**Work instruction**
Lines holding the word "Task" in the following material must be counted; give only the resulting number.

**Data records**
────────────────────────────────────────
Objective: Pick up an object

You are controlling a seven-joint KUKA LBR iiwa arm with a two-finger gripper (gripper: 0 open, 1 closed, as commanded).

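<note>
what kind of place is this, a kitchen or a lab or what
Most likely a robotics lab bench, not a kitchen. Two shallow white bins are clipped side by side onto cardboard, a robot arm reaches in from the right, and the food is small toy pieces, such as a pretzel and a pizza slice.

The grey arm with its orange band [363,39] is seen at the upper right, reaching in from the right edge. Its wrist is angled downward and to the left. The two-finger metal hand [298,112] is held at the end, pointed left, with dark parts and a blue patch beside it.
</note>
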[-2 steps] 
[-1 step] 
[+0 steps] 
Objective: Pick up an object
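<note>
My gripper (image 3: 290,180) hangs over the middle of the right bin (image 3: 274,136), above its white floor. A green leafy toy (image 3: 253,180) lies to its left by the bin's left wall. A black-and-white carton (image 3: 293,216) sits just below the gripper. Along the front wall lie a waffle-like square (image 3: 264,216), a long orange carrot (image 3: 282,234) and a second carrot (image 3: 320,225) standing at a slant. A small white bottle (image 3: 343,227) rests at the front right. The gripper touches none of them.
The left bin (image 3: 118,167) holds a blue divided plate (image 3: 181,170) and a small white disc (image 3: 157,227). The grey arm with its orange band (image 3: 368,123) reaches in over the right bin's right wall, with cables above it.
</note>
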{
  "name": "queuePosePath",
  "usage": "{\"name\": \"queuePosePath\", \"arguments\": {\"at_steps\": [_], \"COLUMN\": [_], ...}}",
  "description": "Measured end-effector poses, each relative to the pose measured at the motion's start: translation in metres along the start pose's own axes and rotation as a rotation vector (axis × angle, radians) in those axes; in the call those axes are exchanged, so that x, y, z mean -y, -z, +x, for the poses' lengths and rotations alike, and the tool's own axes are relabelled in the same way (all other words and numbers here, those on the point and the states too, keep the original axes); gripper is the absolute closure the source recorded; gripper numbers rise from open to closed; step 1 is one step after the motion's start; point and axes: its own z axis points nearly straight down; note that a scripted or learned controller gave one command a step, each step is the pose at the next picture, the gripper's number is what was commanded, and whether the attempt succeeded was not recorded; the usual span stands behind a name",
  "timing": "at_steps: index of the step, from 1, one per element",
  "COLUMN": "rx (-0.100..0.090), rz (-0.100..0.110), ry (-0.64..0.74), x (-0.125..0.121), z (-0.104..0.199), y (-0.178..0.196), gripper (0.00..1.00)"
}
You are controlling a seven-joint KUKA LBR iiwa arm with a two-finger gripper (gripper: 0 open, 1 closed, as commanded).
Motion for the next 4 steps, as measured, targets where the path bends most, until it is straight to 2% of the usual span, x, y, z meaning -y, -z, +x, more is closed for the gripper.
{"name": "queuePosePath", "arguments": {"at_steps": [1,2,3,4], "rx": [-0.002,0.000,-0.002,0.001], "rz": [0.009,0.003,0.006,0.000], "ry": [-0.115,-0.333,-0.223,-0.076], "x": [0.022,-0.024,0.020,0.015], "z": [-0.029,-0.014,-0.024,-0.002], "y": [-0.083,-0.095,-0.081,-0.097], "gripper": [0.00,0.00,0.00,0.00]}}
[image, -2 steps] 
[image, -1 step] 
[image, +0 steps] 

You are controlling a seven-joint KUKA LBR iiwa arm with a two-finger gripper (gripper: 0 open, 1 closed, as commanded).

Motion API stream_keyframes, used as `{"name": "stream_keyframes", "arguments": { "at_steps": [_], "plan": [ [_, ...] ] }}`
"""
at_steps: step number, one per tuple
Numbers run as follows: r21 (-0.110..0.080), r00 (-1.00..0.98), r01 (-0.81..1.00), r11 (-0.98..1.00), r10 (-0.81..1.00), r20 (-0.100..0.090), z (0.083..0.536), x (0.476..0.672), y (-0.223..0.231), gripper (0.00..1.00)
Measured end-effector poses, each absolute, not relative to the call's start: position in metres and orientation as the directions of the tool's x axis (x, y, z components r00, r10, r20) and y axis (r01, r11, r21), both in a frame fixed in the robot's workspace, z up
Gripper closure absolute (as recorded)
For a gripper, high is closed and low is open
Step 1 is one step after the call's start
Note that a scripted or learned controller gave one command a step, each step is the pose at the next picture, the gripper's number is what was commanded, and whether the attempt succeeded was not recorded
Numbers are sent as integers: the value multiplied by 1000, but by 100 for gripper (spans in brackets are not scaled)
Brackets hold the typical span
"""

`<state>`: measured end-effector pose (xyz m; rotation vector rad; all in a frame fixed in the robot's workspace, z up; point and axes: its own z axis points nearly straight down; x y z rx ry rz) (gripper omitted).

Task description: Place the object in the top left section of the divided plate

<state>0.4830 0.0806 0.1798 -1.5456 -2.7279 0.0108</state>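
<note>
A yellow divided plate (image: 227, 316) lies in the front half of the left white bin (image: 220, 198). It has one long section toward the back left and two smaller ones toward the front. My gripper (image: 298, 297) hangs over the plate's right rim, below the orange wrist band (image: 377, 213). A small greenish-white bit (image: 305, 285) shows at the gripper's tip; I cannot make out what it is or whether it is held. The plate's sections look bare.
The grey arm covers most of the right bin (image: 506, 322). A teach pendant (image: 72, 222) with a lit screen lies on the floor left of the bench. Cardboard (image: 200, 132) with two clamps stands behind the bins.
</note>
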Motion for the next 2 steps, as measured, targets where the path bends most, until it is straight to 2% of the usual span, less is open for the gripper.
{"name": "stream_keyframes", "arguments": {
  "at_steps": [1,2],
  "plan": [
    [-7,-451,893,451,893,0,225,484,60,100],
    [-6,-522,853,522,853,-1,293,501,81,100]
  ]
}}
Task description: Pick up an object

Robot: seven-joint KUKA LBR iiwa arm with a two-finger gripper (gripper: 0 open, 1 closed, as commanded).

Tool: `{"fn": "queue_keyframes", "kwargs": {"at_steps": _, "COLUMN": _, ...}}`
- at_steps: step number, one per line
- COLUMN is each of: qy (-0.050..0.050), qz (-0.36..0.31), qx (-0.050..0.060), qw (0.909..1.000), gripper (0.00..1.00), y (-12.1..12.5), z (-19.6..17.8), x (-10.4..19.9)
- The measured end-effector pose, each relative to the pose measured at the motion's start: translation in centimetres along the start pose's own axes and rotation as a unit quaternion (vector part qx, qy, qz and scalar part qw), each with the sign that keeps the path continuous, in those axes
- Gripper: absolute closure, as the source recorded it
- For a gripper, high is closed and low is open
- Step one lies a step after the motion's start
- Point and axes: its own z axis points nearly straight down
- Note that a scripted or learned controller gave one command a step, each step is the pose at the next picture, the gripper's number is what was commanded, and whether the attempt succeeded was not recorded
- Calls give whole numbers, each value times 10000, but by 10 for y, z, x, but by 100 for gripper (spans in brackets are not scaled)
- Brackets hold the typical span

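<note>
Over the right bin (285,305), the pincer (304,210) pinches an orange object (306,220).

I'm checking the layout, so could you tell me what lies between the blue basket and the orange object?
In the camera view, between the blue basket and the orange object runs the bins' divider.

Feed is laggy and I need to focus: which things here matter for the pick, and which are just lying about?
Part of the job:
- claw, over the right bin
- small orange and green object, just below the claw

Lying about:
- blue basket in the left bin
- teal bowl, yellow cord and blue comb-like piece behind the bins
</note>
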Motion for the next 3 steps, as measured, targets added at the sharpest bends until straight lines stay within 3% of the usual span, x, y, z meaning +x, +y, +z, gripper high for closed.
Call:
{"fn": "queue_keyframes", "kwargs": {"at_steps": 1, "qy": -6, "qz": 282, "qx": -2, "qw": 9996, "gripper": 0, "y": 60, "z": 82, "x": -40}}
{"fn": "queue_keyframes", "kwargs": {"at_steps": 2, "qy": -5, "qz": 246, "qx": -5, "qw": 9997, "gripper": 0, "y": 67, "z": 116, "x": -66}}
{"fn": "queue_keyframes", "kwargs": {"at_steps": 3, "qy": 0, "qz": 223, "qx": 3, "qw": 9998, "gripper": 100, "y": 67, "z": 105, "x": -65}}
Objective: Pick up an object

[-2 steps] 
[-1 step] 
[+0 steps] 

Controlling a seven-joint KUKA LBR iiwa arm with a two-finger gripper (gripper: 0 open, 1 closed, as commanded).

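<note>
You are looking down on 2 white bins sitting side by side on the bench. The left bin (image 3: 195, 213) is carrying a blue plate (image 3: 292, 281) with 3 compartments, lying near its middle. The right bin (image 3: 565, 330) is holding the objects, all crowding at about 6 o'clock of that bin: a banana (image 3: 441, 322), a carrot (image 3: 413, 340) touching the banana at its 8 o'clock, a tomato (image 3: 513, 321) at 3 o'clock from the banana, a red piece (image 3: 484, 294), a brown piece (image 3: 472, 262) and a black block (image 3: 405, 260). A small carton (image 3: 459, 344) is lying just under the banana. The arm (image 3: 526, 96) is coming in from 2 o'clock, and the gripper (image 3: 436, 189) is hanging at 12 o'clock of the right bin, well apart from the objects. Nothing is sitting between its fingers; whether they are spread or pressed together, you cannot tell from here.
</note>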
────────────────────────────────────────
**Result**
2